What the task asks:
Exactly as written, copy the lines that run from the start of the data below to the line containing "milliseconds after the", both ends included.

Dataset excerpts:
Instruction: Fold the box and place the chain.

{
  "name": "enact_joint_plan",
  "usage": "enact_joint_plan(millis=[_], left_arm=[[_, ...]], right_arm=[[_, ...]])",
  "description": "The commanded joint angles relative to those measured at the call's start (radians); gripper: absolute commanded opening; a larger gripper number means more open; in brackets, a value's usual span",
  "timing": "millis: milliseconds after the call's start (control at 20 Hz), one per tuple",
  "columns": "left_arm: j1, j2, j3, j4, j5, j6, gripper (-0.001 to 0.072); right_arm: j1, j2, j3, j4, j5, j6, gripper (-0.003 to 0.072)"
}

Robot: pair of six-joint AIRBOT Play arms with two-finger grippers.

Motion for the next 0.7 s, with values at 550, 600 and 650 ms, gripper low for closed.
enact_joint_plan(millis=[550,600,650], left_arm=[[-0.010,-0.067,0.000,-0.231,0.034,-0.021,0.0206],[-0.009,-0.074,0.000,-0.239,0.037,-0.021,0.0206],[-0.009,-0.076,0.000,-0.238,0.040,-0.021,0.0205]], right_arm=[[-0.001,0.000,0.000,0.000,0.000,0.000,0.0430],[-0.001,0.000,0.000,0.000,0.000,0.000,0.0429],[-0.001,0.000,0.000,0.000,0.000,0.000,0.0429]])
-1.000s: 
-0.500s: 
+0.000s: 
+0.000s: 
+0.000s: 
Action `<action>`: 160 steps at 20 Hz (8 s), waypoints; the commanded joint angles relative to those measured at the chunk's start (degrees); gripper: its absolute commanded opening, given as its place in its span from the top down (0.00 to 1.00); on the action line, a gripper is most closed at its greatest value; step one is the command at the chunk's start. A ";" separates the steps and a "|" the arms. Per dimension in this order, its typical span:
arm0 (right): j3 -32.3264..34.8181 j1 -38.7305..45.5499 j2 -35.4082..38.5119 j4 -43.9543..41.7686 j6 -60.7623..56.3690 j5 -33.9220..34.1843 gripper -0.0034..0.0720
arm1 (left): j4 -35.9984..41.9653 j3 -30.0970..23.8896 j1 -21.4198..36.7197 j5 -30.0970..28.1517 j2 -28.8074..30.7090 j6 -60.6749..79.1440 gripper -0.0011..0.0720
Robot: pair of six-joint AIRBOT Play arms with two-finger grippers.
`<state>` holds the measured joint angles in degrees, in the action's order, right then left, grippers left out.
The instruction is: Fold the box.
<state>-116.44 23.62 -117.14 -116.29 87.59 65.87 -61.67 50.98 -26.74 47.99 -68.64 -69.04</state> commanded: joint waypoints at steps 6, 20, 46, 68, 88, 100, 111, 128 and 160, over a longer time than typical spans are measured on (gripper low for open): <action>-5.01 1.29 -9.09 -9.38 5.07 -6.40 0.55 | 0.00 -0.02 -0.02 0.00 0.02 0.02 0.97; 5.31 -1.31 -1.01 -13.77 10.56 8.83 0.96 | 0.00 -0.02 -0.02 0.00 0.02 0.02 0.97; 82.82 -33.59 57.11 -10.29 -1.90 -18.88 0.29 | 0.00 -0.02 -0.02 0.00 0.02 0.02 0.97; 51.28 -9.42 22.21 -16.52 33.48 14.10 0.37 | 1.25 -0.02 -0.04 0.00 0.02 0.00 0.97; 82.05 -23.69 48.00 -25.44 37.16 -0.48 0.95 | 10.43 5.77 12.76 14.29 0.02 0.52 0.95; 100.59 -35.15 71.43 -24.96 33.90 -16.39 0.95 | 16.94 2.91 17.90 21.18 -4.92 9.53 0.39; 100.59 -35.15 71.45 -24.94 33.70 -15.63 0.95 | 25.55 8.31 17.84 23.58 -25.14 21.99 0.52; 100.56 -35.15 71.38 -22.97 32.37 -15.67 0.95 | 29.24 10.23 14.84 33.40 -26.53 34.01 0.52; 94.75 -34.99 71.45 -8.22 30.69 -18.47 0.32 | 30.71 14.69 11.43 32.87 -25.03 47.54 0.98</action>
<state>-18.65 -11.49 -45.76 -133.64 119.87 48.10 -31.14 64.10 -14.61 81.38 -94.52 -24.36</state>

Answer area:
Instruction: Fold the box and place the chain.

{
  "name": "enact_joint_plan",
  "usage": "enact_joint_plan(millis=[_], left_arm=[[_, ...]], right_arm=[[_, ...]])",
  "description": "The commanded joint angles relative to those measured at the call's start (radians); gripper: absolute commanded opening; a larger gripper number means more open; in brackets, a value's usual span",
  "timing": "millis: milliseconds after the call's start (control at 20 Hz), one per tuple",

Nothing remains to be added to the response.